** Opening Data shown block **

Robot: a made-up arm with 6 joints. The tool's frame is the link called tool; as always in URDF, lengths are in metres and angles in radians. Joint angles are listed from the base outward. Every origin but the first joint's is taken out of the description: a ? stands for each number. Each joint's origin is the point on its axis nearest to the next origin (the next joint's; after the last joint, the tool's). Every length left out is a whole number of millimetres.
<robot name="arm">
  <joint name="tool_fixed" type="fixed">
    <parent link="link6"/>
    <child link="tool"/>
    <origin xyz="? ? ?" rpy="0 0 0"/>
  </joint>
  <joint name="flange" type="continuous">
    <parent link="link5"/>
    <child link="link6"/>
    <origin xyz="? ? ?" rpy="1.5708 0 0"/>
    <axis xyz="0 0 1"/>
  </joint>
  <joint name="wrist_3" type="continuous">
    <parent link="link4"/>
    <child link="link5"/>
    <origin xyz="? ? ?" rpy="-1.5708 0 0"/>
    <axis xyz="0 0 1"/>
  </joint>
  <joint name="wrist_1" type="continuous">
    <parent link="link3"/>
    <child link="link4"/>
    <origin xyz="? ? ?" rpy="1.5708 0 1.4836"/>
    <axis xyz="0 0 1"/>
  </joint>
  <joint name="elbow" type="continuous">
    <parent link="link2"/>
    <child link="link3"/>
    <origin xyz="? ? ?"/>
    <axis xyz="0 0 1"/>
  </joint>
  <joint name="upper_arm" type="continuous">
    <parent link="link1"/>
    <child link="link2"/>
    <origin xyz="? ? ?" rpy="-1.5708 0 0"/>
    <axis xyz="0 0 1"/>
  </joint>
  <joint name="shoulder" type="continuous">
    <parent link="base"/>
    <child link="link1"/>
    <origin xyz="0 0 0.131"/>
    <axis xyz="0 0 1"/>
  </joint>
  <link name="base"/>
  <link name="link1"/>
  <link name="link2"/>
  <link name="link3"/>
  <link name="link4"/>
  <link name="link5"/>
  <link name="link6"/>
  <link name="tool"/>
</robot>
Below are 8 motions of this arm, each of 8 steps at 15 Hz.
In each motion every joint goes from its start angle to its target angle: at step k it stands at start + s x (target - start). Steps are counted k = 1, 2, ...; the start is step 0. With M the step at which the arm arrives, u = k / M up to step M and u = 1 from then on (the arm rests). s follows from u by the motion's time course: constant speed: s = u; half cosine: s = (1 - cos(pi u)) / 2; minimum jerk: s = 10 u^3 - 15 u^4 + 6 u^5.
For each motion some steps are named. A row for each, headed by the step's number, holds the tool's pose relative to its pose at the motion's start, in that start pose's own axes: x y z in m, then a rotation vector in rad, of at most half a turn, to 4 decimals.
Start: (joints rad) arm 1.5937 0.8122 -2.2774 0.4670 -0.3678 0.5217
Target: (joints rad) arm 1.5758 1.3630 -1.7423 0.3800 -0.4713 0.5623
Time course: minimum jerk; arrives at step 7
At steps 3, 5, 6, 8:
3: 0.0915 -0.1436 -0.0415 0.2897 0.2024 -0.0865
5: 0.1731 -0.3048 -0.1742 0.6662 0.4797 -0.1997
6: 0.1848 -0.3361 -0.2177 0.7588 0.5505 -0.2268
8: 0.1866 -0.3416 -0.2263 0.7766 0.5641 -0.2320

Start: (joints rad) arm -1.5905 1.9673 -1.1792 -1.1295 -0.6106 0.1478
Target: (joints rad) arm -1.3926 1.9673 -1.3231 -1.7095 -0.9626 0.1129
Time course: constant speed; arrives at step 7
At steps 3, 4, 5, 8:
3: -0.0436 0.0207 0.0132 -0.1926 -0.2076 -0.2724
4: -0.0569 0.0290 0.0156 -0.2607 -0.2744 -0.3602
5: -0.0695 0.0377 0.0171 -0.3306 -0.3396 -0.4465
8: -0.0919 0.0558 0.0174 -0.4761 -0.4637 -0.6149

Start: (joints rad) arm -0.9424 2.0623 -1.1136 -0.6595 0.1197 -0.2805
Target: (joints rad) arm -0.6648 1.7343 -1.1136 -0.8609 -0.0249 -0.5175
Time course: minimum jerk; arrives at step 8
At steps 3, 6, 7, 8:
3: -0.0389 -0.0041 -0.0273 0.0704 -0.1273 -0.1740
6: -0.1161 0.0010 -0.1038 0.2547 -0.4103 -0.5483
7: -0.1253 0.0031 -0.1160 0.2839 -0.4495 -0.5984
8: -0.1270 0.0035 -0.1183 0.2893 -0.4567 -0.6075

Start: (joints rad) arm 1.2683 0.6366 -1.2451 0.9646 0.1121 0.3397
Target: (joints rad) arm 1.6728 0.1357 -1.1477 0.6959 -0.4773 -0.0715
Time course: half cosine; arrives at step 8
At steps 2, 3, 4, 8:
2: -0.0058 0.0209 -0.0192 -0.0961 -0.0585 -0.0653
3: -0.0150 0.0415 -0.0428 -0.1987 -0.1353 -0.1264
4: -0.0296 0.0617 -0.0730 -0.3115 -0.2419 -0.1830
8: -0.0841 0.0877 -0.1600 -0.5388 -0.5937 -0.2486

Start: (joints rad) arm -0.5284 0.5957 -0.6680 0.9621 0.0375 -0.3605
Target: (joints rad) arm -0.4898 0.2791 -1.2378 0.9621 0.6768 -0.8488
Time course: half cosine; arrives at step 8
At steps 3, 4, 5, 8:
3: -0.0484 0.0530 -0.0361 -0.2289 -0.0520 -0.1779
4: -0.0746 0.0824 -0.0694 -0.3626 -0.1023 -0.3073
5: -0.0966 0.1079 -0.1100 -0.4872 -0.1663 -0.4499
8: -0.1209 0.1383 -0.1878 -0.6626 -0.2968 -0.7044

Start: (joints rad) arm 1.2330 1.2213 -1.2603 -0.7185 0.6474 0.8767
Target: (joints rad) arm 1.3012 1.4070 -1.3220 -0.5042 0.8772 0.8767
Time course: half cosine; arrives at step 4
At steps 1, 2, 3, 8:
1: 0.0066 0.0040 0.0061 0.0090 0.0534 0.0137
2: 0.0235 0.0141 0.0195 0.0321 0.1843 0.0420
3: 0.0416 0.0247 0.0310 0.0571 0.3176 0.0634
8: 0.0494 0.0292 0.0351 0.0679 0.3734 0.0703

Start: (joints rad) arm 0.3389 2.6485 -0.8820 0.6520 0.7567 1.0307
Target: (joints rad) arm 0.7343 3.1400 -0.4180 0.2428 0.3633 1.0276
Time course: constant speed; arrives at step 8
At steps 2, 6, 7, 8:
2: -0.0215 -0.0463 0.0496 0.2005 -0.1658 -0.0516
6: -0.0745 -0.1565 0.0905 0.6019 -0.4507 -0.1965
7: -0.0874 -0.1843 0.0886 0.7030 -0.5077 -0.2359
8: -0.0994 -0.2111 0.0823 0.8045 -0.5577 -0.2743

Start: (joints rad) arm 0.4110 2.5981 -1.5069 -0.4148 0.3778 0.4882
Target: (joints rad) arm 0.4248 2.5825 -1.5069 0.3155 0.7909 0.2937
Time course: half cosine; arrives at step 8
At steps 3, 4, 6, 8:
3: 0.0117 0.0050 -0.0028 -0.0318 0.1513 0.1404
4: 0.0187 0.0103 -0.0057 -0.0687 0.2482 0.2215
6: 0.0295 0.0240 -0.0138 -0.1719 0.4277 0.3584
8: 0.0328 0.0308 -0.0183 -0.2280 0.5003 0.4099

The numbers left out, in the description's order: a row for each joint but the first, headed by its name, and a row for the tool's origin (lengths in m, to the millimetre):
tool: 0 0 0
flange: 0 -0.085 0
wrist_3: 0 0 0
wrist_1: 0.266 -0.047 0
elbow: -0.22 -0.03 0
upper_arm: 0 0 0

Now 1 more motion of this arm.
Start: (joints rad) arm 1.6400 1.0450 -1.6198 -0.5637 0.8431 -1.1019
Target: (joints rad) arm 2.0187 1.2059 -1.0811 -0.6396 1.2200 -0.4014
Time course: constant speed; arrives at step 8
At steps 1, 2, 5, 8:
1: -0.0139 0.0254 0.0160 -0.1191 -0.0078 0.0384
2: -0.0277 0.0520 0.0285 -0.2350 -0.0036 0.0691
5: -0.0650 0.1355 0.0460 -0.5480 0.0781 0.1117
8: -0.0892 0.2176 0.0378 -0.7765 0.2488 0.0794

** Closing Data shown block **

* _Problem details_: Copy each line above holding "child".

* _Expected output_:
    <child link="tool"/>
    <child link="link6"/>
    <child link="link5"/>
    <child link="link4"/>
    <child link="link3"/>
    <child link="link2"/>
    <child link="link1"/>

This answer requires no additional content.